> [To do]:
In the records below, the line with "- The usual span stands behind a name" opens the range and the line with "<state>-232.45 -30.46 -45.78" closes it; print that range exactly and nothing else.

Start of Block

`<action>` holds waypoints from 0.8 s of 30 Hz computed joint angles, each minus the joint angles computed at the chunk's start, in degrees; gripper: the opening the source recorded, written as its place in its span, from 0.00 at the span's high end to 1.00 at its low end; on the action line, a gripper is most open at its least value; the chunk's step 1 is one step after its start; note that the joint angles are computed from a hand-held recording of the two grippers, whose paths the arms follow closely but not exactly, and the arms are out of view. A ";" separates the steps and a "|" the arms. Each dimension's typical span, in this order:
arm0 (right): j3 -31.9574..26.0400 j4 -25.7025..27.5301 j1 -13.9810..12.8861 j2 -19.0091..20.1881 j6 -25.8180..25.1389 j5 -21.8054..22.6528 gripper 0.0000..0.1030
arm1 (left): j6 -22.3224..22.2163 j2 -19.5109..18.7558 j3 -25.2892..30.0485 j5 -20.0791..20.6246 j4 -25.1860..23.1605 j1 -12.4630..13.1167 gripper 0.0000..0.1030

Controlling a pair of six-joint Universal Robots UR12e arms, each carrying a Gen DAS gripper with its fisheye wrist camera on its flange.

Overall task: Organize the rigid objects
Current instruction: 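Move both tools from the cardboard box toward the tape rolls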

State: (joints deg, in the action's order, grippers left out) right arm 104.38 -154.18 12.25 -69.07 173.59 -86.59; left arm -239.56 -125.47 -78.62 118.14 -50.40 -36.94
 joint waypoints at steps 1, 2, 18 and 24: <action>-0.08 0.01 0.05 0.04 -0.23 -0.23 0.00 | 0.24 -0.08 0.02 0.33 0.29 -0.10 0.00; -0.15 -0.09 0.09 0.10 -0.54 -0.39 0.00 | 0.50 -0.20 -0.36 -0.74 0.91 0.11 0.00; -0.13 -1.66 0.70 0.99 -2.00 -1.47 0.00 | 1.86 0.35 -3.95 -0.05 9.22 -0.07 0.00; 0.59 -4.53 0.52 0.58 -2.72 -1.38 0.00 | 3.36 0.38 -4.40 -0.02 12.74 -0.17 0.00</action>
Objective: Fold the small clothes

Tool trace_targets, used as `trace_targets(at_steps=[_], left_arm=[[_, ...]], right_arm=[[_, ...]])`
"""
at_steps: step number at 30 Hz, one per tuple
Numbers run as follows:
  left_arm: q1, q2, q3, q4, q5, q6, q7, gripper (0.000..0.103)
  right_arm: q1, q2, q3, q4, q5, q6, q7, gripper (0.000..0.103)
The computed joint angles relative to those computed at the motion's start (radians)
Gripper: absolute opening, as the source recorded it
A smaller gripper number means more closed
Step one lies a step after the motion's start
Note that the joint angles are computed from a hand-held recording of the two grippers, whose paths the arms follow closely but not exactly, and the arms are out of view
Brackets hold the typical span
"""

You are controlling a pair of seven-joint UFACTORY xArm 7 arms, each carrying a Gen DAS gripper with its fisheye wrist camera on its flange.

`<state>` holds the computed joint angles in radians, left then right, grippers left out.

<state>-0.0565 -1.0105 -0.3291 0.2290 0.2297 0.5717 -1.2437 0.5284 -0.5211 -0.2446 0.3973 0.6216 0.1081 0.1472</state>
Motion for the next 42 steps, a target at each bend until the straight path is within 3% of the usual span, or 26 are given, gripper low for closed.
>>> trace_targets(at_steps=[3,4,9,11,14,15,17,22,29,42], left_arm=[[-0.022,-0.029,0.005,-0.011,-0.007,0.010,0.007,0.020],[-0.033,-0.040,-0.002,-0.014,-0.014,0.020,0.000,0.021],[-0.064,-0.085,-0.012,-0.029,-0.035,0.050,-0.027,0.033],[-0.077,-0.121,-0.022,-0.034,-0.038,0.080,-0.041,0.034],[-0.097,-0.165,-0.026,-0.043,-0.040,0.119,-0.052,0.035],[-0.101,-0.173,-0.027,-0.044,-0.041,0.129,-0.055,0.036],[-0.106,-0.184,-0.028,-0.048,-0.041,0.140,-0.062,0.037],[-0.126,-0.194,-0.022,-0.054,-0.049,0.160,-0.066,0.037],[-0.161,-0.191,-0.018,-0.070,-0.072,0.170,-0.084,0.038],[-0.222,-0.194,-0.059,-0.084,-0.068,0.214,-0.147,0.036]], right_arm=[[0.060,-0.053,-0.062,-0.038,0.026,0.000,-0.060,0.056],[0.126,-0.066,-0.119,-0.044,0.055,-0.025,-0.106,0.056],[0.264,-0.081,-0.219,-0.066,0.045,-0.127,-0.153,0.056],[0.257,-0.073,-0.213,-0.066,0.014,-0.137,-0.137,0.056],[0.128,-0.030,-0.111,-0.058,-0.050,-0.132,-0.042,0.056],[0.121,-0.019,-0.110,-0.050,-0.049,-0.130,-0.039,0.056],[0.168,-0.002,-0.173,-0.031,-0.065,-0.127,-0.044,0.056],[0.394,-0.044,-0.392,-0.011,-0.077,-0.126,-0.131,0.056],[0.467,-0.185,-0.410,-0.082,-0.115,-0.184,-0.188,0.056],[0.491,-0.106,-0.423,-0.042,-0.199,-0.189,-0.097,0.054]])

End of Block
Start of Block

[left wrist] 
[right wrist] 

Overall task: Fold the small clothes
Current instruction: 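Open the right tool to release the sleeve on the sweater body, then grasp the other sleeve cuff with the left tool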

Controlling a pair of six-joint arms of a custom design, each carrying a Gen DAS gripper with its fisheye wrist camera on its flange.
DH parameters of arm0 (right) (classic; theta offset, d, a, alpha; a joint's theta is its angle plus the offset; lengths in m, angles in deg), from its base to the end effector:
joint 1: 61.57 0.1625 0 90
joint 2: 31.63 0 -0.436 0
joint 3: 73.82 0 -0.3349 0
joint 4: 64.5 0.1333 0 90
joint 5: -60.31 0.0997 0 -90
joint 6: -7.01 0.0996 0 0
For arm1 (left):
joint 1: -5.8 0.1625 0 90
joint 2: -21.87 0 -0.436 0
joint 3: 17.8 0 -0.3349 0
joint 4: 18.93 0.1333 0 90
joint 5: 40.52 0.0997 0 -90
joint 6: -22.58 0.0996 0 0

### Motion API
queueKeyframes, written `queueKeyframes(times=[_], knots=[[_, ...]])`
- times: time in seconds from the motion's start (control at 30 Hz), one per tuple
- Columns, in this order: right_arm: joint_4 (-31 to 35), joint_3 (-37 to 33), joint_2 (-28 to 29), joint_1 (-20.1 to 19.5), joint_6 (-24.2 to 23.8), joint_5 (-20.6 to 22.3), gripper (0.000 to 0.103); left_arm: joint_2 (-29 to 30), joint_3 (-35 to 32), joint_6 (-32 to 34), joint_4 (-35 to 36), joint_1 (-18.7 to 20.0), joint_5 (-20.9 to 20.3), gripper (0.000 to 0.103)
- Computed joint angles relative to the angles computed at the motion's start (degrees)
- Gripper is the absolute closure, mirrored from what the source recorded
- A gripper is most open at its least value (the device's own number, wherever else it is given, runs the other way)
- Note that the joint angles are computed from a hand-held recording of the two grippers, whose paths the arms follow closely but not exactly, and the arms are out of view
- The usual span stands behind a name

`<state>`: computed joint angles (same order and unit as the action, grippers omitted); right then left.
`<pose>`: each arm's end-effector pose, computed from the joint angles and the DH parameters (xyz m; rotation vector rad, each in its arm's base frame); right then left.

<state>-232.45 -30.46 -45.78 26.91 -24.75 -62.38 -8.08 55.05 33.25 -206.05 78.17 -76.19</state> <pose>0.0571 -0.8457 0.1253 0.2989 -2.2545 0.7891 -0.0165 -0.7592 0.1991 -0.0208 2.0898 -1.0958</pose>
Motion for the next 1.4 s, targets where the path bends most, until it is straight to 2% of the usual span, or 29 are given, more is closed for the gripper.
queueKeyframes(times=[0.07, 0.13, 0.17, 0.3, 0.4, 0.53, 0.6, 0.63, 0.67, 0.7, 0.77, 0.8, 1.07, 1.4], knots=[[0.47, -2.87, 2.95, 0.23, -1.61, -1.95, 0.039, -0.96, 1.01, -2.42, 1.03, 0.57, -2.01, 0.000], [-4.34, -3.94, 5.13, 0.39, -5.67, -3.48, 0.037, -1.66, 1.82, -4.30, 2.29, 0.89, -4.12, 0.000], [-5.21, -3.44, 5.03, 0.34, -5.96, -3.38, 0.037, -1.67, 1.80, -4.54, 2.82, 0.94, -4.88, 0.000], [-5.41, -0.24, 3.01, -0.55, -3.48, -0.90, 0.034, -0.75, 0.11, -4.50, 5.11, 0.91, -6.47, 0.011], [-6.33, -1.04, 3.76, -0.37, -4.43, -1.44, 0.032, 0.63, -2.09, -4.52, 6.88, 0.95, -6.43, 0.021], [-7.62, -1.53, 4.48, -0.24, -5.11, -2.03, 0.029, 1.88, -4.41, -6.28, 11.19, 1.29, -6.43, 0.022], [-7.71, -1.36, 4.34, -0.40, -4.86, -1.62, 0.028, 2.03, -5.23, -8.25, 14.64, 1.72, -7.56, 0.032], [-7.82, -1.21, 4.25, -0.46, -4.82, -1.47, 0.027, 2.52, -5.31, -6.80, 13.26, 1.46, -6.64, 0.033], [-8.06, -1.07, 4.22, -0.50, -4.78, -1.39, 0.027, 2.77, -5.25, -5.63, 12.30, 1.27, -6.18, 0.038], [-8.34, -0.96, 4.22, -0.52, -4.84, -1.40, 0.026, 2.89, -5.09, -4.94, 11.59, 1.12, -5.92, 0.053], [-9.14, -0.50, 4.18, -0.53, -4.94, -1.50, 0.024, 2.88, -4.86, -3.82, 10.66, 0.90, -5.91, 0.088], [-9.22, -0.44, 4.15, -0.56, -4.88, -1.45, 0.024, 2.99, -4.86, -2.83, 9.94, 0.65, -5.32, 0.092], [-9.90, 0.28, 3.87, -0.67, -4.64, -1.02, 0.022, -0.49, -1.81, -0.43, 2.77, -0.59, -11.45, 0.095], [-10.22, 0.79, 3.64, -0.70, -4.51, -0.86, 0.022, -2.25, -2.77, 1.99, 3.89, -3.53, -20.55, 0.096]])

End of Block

> [Task result]:
- The usual span stands behind a name

`<state>`: computed joint angles (same order and unit as the action, grippers omitted); right then left.
`<pose>`: each arm's end-effector pose, computed from the joint angles and the DH parameters (xyz m; rotation vector rad, each in its arm's base frame); right then left.

<state>-232.45 -30.46 -45.78 26.91 -24.75 -62.38 -8.08 55.05 33.25 -206.05 78.17 -76.19</state> <pose>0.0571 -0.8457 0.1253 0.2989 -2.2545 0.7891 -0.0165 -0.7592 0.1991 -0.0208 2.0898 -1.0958</pose>

There is no more to add to the answer.